##### Input data

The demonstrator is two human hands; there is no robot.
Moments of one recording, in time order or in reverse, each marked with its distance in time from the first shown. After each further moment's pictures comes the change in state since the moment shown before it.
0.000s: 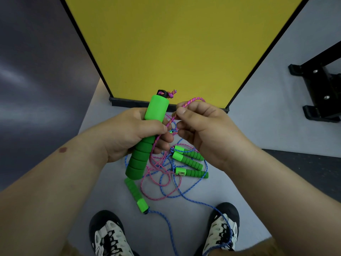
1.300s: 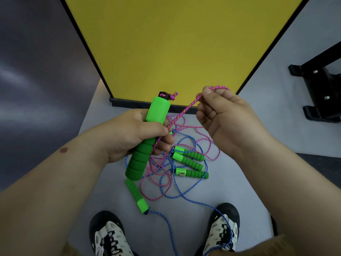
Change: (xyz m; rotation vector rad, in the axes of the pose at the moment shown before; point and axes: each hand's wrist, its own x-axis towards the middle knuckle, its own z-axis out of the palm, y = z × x) left_hand -0.001 -0.001 0.000 0.010 -0.010 -0.005; right_hand 0.010 -0.021 -0.019 0.200 0.221 -0.074
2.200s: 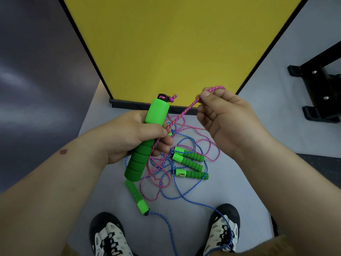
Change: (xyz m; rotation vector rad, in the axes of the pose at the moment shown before) left_hand 0.001 -0.003 -0.003 0.002 -0.015 -0.014; right_hand -0.003 -0.002 0.001 -0.059 0.010 -0.009
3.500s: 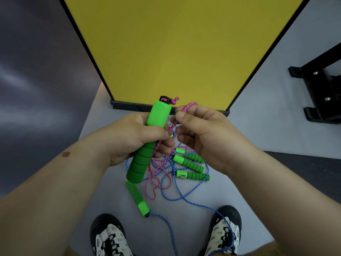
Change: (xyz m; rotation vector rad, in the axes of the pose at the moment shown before) left_hand -0.002 0.004 0.004 0.024 0.029 -0.005; right_hand -0.015 0.022 0.012 -0.145 -0.250 0.119
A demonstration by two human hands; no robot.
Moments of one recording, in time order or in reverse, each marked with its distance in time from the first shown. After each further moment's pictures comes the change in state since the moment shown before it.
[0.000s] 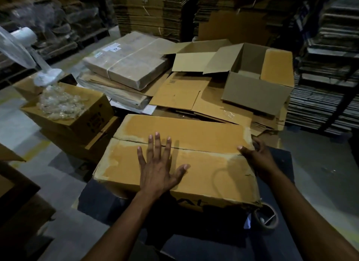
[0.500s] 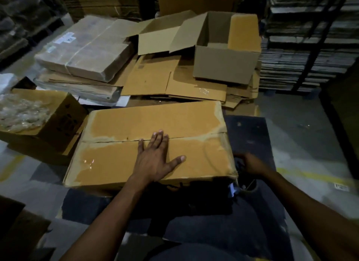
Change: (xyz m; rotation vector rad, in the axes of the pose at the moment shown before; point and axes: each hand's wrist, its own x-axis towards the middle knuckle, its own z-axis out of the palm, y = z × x) left_hand 0.028 0.042 0.025 0.047 -0.327 0.213; right_hand -0.034 0.097 -0.065 -0.921 -0.264 -0.089
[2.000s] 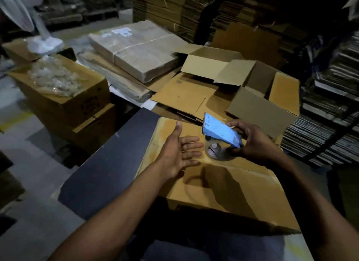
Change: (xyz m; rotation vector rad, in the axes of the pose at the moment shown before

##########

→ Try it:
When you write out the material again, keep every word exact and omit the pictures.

→ Answer to this task:
The demonstrator is two human hands; there is no robot.
Moments of one recording, in time order or in reverse, each marked with its distance in time from the first shown. After each further moment's pictures comes the change in state since the moment shown before it.
0.000s: 
1.300s: 
Change: (xyz m; rotation vector rad, in the axes of the pose at the moment shown before; point and axes: each hand's wrist, its own x-axis towards the middle knuckle, its own z-axis out of the palm, y = z × x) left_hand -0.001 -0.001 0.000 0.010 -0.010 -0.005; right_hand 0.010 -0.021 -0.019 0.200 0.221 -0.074
2.200s: 
Change: (xyz m; rotation vector rad, in the axes of the pose at the moment shown before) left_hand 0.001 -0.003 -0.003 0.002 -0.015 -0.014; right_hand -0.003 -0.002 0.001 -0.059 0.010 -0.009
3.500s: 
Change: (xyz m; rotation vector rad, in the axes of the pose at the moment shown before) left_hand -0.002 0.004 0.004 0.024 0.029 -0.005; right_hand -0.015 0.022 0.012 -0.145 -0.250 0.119
A demonstration by two human hands; no robot.
Moments of one recording, in time order or in reverse, each marked with its distance in time from the first shown. After each further moment's pictures comes the change in state since the moment shown before it.
[0.000s] 
[0.500s] 
Change: (xyz m; rotation vector rad, in the axes of the pose at the moment shown before; point and axes: each hand's wrist, its own x-axis towards the middle knuckle, its own z-axis out of the palm, y = z × x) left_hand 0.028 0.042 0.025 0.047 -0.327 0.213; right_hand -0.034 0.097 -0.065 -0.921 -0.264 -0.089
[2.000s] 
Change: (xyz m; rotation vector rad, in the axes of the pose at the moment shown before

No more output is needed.